Par Alexandra Gaboriau, consultante chez CHEFCAB
Vendredi 15 novembre dernier, Emmanuel Macron recevait à déjeuner à l’Élysée une trentaine d’hommes d’affaires saoudiens accompagnés du ministre de l’Investissement du royaume.
« (…) l’attractivité de la France à l’international semble menacée (…) »
L’objectif de ce rendez-vous à l’initiative du chef de l’Etat : inciter ces dirigeants, à la tête de groupes influents dans les secteurs de la technologie, de l’énergie et de la transition écologique à investir davantage en France. Malgré la volonté affichée du chef de l’État de soutenir les investissements étrangers, l’attractivité de la France à l’international semble menacée, notamment depuis la dissolution, comme l’illustre une enquête révélant le déclin de l’intérêt des investisseurs étrangers.
En effet, le Baromètre de l’Attractivité de la France publié par le cabinet EY le 18 novembre dernier dévoile des chiffres préoccupants : 50 % des investisseurs étrangers estiment que l’attractivité de l’Hexagone s’est dégradée depuis la dissolution de l’Assemblée nationale et près de 49 % des projets d’investissement ont été réduits ou reportés en raison des incertitudes politiques et fiscales sur les décisions économiques. Fait notable, la réduction de la commande publique (10 %) figure parmi les préoccupations les moins citées, loin derrière l’incertitude législative (59 %) et le ralentissement des réformes (47 %), qui dominent les priorités des investisseurs.

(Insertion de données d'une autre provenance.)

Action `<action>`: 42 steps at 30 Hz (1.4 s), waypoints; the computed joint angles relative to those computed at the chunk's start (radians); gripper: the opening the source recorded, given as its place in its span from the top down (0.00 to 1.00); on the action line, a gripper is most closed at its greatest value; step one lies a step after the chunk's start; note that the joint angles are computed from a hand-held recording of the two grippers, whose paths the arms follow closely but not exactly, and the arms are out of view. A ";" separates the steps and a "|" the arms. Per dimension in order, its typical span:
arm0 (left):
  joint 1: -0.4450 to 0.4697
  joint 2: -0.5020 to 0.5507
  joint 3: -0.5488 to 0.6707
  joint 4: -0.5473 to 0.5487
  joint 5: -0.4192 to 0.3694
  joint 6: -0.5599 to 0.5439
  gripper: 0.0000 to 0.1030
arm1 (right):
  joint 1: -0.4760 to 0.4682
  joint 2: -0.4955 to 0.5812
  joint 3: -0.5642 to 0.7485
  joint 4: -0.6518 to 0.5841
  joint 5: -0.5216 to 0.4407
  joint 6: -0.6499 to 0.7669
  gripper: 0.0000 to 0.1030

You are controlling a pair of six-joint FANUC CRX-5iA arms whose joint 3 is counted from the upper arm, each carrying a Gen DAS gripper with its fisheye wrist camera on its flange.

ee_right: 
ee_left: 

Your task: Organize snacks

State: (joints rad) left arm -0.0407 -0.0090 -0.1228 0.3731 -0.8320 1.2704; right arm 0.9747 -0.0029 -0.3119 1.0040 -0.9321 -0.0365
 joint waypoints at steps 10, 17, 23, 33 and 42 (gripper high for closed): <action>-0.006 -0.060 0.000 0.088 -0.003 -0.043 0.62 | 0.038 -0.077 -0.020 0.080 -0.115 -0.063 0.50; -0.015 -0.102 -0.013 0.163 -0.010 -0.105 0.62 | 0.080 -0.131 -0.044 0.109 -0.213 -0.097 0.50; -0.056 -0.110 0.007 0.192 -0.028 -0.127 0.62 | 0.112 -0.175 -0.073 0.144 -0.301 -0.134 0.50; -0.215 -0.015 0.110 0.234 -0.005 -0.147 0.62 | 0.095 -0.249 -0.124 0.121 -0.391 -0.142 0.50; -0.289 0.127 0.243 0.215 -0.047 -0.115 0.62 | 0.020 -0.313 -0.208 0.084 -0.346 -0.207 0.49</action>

Les incertitudes économiques, exacerbées par les tensions autour du budget 2025, sont alimentées par le projet de suppression partielle des allègements de cotisations patronales souhaité par le Premier ministre Michel Barnier, qui suscite de vifs débats au sein du gouvernement et du groupe Ensemble pour la République (EPR). Son prédécesseur, Gabriel Attal, soutenu par le ministre de l’Économie Antoine Armand, s’oppose frontalement à cette mesure, dénonçant le risque de faire des entreprises « la variable d’ajustement » budgétaire. Pour Nicolas Forissier, député LR, ces tensions internes semblent finalement traduire une absence de ligne économique claire. Il associe notamment les hausses d’impôts à des “réflexes franco-français” qui mineraient davantage la confiance des investisseurs étrangers.

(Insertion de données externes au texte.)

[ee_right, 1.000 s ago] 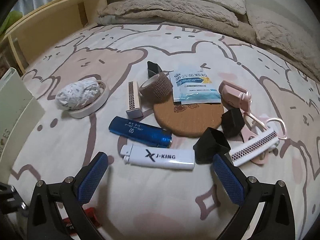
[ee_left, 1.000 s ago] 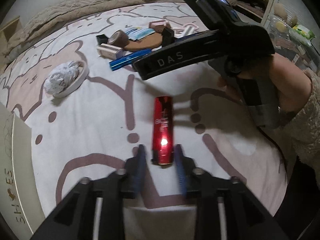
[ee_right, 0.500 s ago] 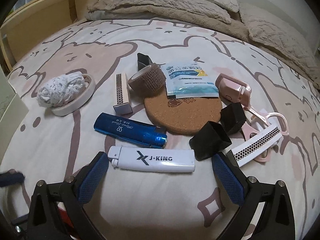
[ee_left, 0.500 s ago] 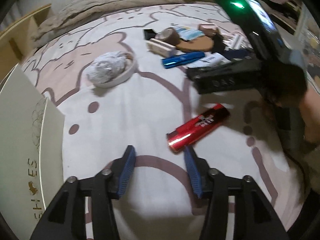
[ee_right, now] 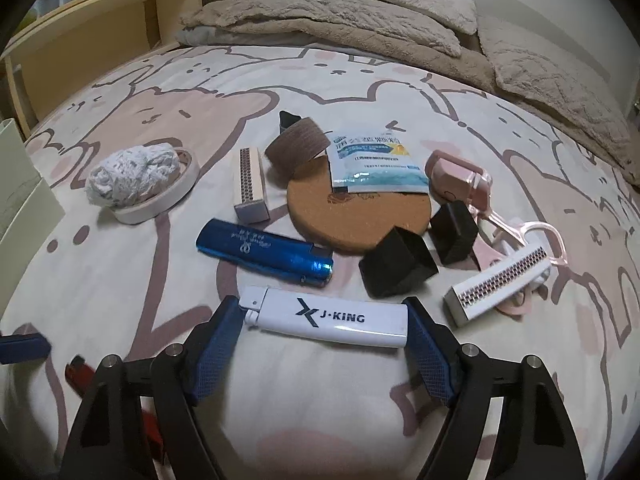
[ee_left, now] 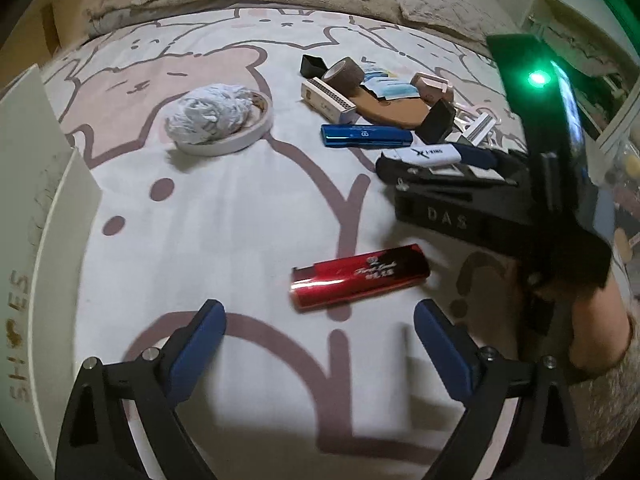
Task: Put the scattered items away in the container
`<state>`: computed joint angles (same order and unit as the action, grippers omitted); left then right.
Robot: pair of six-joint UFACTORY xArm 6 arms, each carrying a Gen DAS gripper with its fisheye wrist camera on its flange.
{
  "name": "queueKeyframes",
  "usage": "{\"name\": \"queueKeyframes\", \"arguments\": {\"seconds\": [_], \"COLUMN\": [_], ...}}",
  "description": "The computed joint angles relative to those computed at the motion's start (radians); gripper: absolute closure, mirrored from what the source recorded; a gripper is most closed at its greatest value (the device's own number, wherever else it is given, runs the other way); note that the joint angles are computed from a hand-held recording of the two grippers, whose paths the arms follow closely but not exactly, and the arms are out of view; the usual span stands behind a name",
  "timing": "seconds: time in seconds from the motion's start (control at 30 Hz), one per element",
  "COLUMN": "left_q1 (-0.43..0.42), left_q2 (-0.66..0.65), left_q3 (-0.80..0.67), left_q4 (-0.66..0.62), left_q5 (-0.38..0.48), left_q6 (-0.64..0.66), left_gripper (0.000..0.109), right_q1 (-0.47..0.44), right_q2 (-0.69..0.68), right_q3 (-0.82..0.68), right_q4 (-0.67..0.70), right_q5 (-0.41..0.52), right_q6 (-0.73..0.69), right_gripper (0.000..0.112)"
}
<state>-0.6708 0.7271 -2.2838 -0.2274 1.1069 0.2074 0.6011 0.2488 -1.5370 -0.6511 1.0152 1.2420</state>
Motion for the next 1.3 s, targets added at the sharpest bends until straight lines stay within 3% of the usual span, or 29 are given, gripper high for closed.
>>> {"name": "queueKeyframes", "arguments": {"seconds": [0.3,0.6,0.9,1.13,1.3], "left_q1": [-0.039,-0.045,-0.076,-0.081,-0.087], "left_q2": [-0.053,-0.037,-0.06,-0.085,-0.106], "left_q3": [0.115,0.117,0.188,0.231,0.264], "left_q4": [0.026,0.019,0.131,0.172,0.184], "left_q5": [-0.107,-0.161,-0.247,-0.281,-0.295], "left_q6": [-0.069,-0.176,-0.201,-0.213,-0.196], "left_gripper": [0.008,0.007,0.007,0.023,0.025], "right_q1": [0.014,0.033,0.078,0.108,0.127], "right_q2": [-0.094,-0.206,-0.269,-0.282,-0.277], "right_q3": [0.114,0.236,0.304,0.326,0.32], "right_q4": [0.01,0.049,0.043,-0.005,-0.03], "right_q5": [-0.02,-0.001,0.02,0.031,0.056], "right_q6": [0.03,0.006,0.025,0.095,0.122], "right_gripper": [0.032,0.032,0.032,0.031,0.031]}}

« Le patron des patrons suggère l’instauration d’une TVA sociale qui consisterait à augmenter la TVA d’un point (en dehors des produits de première nécessité) tout en réduisant les cotisations patronales. »
Dans ce contexte, la proposition de Patrick Martin, président du Medef, pourrait faire sens en offrant une alternative à la hausse de la fiscalité reposant jusque-là principalement sur les épaules des entreprises. Le patron des patrons suggère l’instauration d’une TVA sociale qui consisterait à augmenter la TVA d’un point (en dehors des produits de première nécessité) tout en réduisant les cotisations patronales. Cela permettrait d’alléger le coût du travail, d’augmenter le salaire net des employés et d’améliorer la compétitivité des exportations françaises. Une piste qui pourrait rapporter environ 10 milliards d’euros à l’État, selon Patrick Martin, tout en répondant aux besoins des entreprises pour maintenir l’emploi et les investissements.

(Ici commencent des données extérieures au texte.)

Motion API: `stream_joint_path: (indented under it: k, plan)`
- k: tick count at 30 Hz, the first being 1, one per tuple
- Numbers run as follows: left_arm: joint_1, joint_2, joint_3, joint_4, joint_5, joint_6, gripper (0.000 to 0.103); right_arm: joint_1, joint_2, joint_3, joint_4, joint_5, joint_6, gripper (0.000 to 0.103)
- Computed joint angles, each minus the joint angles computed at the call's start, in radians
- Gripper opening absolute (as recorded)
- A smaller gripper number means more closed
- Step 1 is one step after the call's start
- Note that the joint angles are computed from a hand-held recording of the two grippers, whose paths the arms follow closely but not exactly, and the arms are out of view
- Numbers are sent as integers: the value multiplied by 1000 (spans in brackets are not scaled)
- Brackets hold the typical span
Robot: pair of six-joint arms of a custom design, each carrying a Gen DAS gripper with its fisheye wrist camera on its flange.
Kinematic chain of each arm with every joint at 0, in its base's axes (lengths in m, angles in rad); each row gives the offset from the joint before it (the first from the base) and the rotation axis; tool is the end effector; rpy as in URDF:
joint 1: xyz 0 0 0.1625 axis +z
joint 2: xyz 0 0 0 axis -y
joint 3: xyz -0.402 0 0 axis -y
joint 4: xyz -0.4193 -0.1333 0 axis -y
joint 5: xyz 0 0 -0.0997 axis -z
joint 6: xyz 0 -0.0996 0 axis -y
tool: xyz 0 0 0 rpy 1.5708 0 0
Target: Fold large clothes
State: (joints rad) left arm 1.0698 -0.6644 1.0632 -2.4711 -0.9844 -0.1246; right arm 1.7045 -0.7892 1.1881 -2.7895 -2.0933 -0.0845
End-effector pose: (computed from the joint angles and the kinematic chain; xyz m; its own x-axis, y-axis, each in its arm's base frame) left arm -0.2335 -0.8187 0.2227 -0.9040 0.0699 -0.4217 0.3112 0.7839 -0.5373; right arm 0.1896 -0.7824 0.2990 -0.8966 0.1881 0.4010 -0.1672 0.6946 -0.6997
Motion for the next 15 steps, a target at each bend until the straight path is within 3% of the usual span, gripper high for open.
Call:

Mais au-delà des considérations fiscales qui concerneraient les employeurs, les investisseurs étrangers soulignent l’importance de “préserver les atouts fondamentaux de la France”, notamment “la qualité et la disponibilité des compétences”, son modèle d’éducation publique et d’apprentissage, “et donc son capital humain”.
« La clé ? Poursuivre l’effort selon les dirigeants interrogés dans l’enquête publiée par EY : optimiser la dépense publique, accélérer sur l’industrie, la décarbonation et “miser sur nos compétences critiques et sur l’innovation”. »
L’étude EY souligne enfin que ces mêmes investisseurs attendent une continuité dans les initiatives comme France 2030, considérées comme des leviers stratégiques pour stimuler les filières clés (mobilité, énergie, santé, alimentation). Autrement dit, ils demandent avant tout que la France maintienne une vision ambitieuse et mobilise des politiques publiques cohérentes pour accompagner leurs projets sur le long terme.
Malgré ces turbulences qui s’annoncent, la France demeure un pilier pour les investisseurs étrangers. « Face à l’Allemagne et au Royaume-Uni, ils continuent d’y réinvestir », assure Marc Lhermitte (EY). La clé ? Poursuivre l’effort selon les dirigeants interrogés dans l’enquête publiée par EY : optimiser la dépense publique, accélérer sur l’industrie, la décarbonation et “miser sur nos compétences critiques et sur l’innovation”. Le sommet Choose France 2025 sera scruté de près, tant il représente une occasion pour la France de réaffirmer son attractivité mais aussi de regagner la confiance des investisseurs étrangers.